Some tests in DOS show that A20 is disabled on boot. BIOS A20 functions (enable/disable/read status) seem to work correctly. And debugger shows that BIOS uses port 92h... So probably GRUB enables A20 using BIOS. Linux would do the same if A20 was disabled. And BIOS itself is buggy, INT 15h uses 92h but resume requires KBC. Is there anything that we can do except adding some DMI-based quirk?
Created attachment 84551 [details] [PATCH] Enable A20 using KBC for some MSI laptops This patch fixes the problem on my EX600 laptop and should also fix it on EX700, GX700, VR201, VR601 and PR200 (list and DMI data found in bug reports at Ubuntu Launchpad).

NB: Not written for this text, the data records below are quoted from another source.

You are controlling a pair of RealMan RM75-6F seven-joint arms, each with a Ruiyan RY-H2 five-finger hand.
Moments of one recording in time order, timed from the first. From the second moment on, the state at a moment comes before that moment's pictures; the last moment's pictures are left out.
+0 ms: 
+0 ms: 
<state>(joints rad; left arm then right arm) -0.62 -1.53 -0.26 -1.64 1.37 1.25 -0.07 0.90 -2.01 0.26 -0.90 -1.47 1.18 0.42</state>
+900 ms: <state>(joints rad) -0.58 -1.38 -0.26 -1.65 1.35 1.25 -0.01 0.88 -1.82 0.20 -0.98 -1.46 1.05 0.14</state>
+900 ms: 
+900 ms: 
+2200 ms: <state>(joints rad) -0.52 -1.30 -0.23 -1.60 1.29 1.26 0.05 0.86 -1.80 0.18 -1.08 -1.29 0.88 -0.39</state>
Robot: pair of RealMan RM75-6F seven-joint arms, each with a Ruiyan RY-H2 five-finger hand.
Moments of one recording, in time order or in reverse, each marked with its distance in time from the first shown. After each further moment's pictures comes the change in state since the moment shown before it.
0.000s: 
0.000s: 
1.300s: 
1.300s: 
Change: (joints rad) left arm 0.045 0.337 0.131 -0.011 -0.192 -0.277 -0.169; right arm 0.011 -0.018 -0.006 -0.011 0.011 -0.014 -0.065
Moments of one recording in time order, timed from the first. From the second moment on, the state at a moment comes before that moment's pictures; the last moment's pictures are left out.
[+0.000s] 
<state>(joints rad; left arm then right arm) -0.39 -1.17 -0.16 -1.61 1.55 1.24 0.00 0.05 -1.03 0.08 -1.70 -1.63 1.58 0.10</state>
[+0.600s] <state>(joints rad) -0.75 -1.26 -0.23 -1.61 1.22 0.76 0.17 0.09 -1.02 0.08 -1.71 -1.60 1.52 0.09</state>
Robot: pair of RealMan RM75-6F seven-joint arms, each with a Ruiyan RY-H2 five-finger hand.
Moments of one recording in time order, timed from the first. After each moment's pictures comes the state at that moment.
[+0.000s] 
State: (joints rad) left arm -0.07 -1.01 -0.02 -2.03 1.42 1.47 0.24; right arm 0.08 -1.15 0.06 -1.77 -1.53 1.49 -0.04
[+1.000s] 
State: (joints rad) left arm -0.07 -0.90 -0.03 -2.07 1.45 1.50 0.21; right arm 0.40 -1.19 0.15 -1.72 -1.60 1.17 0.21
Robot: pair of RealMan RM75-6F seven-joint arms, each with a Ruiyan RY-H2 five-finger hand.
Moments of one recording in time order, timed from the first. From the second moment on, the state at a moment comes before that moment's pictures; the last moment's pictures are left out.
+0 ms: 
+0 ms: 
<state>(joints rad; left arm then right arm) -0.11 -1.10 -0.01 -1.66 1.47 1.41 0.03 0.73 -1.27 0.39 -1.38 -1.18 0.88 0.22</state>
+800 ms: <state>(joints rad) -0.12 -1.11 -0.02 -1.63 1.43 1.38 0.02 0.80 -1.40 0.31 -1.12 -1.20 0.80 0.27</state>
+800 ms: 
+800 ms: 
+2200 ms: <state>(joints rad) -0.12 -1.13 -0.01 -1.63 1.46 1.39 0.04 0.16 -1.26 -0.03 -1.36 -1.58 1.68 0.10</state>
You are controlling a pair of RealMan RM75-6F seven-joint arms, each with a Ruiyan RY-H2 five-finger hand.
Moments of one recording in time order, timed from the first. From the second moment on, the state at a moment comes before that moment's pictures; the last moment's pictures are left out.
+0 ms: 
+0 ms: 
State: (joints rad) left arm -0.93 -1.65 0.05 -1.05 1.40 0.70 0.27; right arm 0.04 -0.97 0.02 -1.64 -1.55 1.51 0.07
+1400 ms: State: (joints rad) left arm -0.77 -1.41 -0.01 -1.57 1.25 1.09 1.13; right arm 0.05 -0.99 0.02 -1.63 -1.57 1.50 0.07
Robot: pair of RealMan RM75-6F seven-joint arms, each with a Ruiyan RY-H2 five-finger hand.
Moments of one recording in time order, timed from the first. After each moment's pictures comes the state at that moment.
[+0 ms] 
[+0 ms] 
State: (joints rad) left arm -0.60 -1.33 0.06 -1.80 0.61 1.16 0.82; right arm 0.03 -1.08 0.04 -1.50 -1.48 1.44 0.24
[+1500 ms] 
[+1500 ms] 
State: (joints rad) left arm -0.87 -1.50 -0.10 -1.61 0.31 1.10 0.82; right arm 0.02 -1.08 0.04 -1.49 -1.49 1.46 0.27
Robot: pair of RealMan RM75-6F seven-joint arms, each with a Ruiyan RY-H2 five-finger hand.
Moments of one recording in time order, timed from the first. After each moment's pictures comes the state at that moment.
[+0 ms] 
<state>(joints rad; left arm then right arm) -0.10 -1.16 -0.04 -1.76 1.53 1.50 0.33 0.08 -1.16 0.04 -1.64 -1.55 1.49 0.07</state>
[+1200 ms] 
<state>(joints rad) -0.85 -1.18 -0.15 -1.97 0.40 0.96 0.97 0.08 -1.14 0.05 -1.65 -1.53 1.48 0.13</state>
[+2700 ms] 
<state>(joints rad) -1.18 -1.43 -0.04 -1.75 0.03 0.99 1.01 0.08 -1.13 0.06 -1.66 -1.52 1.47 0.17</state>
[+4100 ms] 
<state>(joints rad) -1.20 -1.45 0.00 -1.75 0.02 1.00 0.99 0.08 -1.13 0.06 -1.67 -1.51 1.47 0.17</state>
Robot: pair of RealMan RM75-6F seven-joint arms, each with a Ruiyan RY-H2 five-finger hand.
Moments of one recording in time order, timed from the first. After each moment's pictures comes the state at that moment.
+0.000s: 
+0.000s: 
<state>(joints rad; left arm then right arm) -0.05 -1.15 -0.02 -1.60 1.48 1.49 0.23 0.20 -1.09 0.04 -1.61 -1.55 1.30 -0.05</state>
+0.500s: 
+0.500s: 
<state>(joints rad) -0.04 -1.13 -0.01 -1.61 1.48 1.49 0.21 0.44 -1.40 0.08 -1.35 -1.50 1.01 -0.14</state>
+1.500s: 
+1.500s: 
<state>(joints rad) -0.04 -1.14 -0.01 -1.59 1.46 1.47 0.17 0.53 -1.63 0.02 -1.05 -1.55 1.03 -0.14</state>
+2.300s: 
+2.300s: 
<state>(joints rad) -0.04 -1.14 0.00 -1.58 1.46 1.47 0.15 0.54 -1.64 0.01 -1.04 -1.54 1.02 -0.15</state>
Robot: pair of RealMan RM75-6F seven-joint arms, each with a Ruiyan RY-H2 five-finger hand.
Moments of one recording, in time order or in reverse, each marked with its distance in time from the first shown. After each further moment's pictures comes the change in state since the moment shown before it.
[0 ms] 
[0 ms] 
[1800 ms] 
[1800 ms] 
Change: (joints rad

Patched kernel works also with Grub2 linux command, both i386 and x86_64. Is something like this acceptable?
works on PR200, thank you!
Seems reasonable to me. Send me the patch with proper header and Signed-off-by: and I'll apply it.
(In reply to comment #114) > Created an attachment (id=84551) [details] > [PATCH] Enable A20 using KBC for some MSI laptops > > > This patch fixes the problem on my EX600 laptop and should also fix it on > EX700, GX700, VR201, VR601 and PR200 (list and DMI data found in bug reports > at > Ubuntu Launchpad). Patched kernel works also with Grub2 linux command, both > i386 and x86_64. > > Is something like this acceptable? I have a MSI PR200, over what tree should this patch be applied? I want to test this myself, too.
I've created it with 3.6-rc5. I hope that it will apply to 3.7 too.
(In reply to comment #118) > I've created it with 3.6-rc5. I hope that it will apply to 3.7 too. It works for my MSI PR200 (patch applied over v3.6.0). Thank you very much for this fix. Peter, do you know which official release will be the first to contain this patch?
Finally, a much simpler patch was merged: http://git.kernel.org/tip/ad68652412276f68ad4fe3e1ecf5ee6880876783
commit ad68652412276f68ad4fe3e1ecf5ee6880876783 Author: Ondrej Zary <linux@rainbow-software.org> Date: Tue Dec 11 22:18:05 2012 +0100 x86, 8042: Enable A20 using KBC to fix S3 resume on some MSI laptops shipped in 3.8-rc1 closed.
In case somebody is wondering, I have been using kernel 3.10 which contains this patch and haven't encountered any issues related to sleep (except some oops-es, butthose are from the video driver).
is that patch removed from 3.12 kernel? hibernation is broken again the same way after updating from 3.8 in debian.
It's still present. Please try and find which kernel version your laptop fails at again. Probably some other bug
3.12-1-amd64. it is debian jessie default kernel in main branch. yesterday i've recompiled 3.12 kernel with applied patch provided here by Ondriej Zary and hibernation works again. and i've copied .config form debian stock kernel if that matters.
The patch attached to this bug report is old version and completely different from the patch present in upstream kernel: http://git.kernel.org/cgit/linux/kernel/git/torvalds/linux.git/commit/?id=ad68652412276f68ad4fe3e1ecf5ee6880876783
(In reply to Ondrej Zary from comment #126) > The patch attached to this bug report is old version and completely > different from the patch present in upstream kernel: yes i know. to clear some things up: - for debian 3.2 stock kernel hibernation works, patch had to be applied by debian devs) - 3.8 kernel was compiled by myself without additional applying patch (yours or upstream) hibernation was working. - upgraded wheezy to jessie, 3.12 stock kernel has broken hibernation - recompilation of 3.12 kernel with upstream patch (taken from comment 120) failed for me (i could not apply patch - hard to debug for me as i'm not skilled coder, i've had error in line 6) - recompilation with your patch went all good, hibernation working again in 3.12 i can try to make some debug logs with stock 3.12 using method from comment 83 but i can take few days as i have very little free time recently.